AIM OF THE EXERCISE:
Scan the entries below, and for each line that includes the word "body", make a copy.

DATA:
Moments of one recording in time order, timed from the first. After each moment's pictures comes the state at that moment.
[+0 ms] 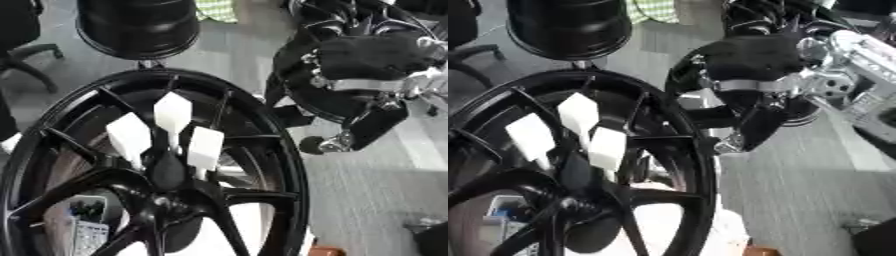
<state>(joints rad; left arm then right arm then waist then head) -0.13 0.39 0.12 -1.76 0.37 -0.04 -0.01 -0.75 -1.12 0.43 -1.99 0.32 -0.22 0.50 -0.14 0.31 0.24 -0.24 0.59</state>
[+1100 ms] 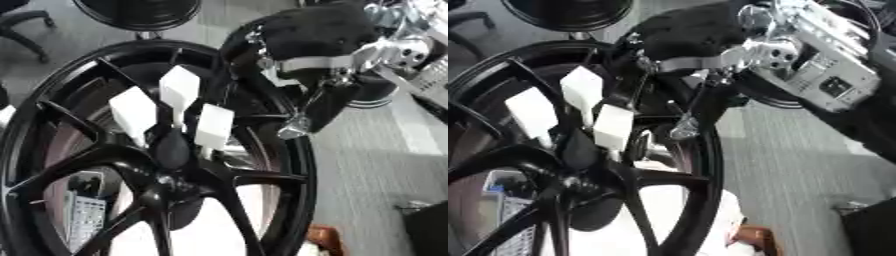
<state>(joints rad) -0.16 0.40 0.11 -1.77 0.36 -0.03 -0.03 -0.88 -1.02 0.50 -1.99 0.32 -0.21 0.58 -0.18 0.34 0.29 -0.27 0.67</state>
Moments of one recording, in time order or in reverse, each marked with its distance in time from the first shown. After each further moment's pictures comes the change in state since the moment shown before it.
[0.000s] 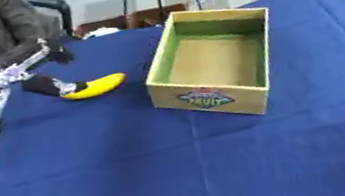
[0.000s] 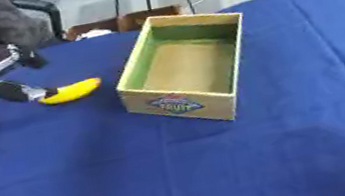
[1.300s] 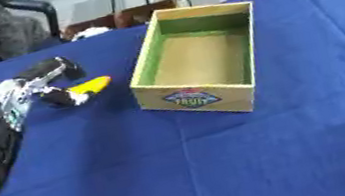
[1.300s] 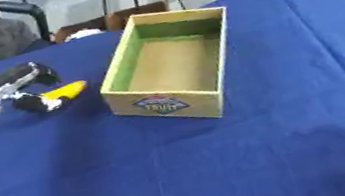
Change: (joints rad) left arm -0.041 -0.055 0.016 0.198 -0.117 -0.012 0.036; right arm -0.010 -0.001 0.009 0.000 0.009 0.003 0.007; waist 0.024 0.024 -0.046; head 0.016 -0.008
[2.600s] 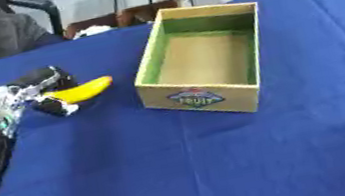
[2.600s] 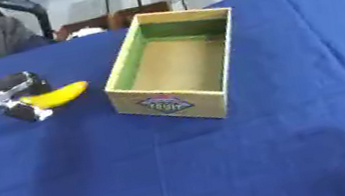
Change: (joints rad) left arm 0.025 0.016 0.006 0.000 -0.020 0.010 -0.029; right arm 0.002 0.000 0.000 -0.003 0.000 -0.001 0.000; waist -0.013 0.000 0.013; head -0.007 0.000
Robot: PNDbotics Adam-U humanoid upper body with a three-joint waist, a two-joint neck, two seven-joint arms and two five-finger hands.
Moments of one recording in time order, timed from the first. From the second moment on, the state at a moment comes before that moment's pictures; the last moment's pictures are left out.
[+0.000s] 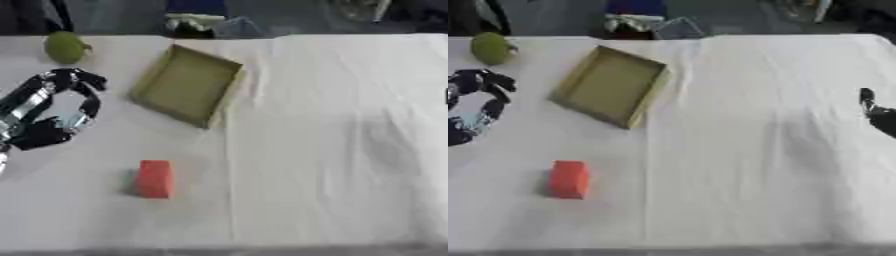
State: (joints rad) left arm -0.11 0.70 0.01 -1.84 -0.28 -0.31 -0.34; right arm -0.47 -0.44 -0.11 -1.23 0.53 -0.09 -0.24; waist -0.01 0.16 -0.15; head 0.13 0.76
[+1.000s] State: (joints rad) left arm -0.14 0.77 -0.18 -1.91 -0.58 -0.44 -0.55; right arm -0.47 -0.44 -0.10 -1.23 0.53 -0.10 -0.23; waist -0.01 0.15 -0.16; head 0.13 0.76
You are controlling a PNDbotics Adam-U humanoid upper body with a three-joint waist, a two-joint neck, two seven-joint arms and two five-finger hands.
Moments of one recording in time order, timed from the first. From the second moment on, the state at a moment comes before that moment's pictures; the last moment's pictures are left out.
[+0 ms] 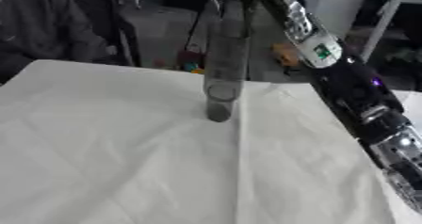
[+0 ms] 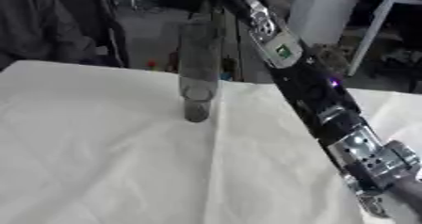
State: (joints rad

OUTPUT OF THE EXERCISE:
Robot: PNDbotics Adam-U humanoid upper body with a three-joint waist, a two-joint neck, two seven-joint arms and two five-finger hands.
You are controlling a PNDbotics Adam-U humanoid upper body with a three-joint waist, a two-joint neck, two seven-joint arms and two five-finger hands.

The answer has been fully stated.